Does he also need to give up blue cheese, pate, shellfish and whatever else is on the list for pregnant women?
No, I thought not.Grin

IhaveapenIhavepineapple · 28/09/2017 09:54

Does he also need to give up blue cheese, pate, shellfish and whatever else is on the list for pregnant women?
No, I thought not.grin

None of those would make the OP's husband sleep until lunchtime. I think YANBU OP.

IhaveapenIhavepineapple · 28/09/2017 09:55

Bolding failure.

Notonthestairs · 28/09/2017 10:06

Ok point taken but if he agreed to get up by say 10am would that make it ok?

specialsubject · 28/09/2017 10:07

Dull friends and no hobbies issue. If all either of you do is swill to oblivion, and that is the only point of a night out, then that's something you cant do with a total dependent in the house.

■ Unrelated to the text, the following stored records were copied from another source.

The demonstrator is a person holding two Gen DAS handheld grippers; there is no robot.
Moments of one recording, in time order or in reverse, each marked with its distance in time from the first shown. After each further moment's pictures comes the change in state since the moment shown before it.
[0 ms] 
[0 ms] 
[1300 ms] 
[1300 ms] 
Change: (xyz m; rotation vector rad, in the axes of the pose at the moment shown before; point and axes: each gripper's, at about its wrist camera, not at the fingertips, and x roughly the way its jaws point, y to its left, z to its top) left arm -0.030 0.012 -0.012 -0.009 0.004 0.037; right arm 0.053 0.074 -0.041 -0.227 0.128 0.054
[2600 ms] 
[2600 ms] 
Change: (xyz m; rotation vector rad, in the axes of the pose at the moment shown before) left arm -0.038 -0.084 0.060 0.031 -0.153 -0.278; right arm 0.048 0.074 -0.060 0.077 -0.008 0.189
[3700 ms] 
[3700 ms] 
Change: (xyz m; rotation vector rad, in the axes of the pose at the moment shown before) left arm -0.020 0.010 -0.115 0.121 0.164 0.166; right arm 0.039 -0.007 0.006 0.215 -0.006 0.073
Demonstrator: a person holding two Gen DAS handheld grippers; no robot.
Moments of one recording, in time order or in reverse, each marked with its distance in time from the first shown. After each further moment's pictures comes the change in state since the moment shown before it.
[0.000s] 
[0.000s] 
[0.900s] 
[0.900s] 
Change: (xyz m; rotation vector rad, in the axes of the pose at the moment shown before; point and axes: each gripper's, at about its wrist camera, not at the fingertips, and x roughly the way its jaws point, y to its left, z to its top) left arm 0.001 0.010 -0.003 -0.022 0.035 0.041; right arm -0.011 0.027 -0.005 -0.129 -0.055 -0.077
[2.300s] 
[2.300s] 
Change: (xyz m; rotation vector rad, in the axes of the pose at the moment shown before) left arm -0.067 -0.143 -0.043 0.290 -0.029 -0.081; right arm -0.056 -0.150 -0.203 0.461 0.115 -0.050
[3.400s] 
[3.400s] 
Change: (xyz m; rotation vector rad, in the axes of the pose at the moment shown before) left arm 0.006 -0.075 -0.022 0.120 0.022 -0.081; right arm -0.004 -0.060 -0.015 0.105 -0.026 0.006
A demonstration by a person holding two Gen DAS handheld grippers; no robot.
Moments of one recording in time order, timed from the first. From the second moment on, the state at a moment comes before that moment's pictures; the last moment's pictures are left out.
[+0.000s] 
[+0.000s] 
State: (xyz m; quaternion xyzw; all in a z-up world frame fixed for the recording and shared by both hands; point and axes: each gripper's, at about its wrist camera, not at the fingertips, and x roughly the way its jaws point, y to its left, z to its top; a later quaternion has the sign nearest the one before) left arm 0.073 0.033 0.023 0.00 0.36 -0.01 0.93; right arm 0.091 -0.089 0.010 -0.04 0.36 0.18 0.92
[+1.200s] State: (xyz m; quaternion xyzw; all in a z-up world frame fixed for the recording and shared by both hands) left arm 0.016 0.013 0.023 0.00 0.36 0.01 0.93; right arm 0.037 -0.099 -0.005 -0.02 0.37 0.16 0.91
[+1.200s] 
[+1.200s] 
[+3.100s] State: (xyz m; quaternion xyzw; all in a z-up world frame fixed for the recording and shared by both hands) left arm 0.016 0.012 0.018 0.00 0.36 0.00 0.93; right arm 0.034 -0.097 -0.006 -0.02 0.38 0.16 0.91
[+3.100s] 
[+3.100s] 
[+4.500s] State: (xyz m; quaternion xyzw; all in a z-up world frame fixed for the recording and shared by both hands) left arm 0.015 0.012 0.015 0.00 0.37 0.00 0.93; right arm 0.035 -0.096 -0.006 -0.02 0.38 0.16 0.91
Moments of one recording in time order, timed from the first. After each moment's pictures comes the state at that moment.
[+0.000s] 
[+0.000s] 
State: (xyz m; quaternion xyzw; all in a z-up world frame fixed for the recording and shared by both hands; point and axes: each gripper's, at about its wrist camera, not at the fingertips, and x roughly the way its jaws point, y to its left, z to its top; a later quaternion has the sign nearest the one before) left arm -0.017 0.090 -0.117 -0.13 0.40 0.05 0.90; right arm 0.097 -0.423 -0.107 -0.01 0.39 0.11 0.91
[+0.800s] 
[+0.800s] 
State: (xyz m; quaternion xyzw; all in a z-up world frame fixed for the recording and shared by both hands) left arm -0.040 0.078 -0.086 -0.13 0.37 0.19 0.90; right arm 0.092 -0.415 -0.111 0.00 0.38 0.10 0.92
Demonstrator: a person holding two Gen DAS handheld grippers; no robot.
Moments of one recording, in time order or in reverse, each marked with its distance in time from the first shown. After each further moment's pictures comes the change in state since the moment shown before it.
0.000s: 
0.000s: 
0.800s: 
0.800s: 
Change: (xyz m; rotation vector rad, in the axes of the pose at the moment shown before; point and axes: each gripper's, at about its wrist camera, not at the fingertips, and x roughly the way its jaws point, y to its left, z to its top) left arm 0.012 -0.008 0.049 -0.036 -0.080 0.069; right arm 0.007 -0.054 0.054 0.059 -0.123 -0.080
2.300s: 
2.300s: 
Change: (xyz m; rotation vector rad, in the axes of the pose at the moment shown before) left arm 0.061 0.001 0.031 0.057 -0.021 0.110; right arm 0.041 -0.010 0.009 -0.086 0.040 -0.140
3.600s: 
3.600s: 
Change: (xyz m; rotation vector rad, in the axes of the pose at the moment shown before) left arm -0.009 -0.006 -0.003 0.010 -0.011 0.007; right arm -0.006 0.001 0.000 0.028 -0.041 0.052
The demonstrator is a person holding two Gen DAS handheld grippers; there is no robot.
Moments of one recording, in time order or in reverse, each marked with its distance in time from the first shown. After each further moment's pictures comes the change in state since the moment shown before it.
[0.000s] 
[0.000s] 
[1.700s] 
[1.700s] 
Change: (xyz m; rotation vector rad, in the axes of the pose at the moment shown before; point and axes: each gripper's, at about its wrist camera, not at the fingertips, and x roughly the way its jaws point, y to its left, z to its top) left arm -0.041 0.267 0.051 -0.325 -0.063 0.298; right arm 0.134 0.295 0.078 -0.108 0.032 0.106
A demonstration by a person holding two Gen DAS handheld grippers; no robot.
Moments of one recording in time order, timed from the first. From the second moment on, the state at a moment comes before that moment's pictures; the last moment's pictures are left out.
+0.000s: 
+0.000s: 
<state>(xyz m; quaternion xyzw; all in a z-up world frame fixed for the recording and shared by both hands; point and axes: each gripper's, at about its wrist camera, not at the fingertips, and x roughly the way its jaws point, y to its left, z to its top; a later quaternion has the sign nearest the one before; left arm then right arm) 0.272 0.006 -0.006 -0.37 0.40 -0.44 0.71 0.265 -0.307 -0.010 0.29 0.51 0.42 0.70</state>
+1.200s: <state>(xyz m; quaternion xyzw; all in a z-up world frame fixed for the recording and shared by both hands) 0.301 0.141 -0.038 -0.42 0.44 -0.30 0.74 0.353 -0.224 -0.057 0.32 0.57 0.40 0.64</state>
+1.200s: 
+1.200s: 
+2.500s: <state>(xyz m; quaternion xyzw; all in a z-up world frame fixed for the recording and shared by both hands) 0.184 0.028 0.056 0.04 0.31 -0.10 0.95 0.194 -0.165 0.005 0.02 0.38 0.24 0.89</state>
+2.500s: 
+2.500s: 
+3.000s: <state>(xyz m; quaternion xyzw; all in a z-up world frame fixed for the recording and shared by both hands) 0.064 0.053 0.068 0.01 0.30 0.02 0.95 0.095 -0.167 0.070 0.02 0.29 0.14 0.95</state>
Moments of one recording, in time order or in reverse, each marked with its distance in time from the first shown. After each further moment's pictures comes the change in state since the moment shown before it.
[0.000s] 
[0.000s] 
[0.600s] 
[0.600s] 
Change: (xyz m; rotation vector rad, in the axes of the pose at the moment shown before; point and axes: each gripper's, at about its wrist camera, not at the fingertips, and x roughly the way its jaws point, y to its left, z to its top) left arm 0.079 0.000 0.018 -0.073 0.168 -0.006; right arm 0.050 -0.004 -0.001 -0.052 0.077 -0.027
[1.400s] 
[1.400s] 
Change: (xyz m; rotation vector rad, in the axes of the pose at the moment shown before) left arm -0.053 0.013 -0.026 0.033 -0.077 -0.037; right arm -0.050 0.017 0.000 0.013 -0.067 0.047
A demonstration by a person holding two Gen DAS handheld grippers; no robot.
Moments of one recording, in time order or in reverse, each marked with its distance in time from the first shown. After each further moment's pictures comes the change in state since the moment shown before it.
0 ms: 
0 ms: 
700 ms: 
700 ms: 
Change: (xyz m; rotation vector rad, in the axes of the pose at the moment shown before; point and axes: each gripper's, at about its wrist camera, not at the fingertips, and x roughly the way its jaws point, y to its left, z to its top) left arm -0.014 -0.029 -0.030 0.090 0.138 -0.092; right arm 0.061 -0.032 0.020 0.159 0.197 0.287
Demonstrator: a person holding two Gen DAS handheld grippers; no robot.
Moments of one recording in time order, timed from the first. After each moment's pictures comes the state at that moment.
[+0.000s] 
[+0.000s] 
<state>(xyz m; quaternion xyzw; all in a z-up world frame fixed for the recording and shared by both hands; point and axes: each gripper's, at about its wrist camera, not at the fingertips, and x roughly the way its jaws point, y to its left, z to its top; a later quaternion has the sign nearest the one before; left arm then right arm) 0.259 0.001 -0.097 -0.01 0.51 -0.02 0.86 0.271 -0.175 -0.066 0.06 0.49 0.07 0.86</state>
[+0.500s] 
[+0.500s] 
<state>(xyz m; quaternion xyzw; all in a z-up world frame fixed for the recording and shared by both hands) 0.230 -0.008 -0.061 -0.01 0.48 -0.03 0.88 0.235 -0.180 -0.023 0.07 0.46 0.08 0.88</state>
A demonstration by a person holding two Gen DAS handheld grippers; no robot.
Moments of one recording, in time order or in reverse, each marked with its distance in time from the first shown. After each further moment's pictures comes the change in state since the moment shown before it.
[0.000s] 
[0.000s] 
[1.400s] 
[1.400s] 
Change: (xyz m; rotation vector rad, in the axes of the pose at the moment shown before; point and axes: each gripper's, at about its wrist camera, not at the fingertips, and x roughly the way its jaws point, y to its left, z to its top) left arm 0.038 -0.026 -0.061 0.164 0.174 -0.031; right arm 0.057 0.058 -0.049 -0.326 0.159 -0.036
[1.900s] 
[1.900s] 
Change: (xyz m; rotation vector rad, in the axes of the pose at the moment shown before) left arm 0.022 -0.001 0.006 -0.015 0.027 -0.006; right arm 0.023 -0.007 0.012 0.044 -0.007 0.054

Good times can be had without getting hammered, but possibly not with these people.

Best of luck and hope you dont need it.

AnUtterIdiot · 28/09/2017 10:10

This reply has been deleted

Message withdrawn at poster's request.

waterlego6064 · 28/09/2017 10:25

mollifly, why do you have to 'look after' your partner's hangover? He's not ill! On the rare occasions my OH has been so hungover he can't get up, I just leave him to fester and get on with my day.

Also, not sure why you'd stay awake all night to monitor him. If his drinking is so bad that you think he might actually die in the night, that sounds like a huge problem.

IhaveapenIhavepineapple · 28/09/2017 10:47

Ok point taken but if he agreed to get up by say 10am would that make it ok?

To me, yes it would. I said YANBU to the OP more thinking of my own situation where we tend to drink at home and I find drunk people irritating when I'm sober so DP drank far less when I was pregnant but I'm revising that stance now, because OP is talking about her DH going out. That wouldn't bother me as long as it's not all the time. If it didn't impact on me then I wouldn't object.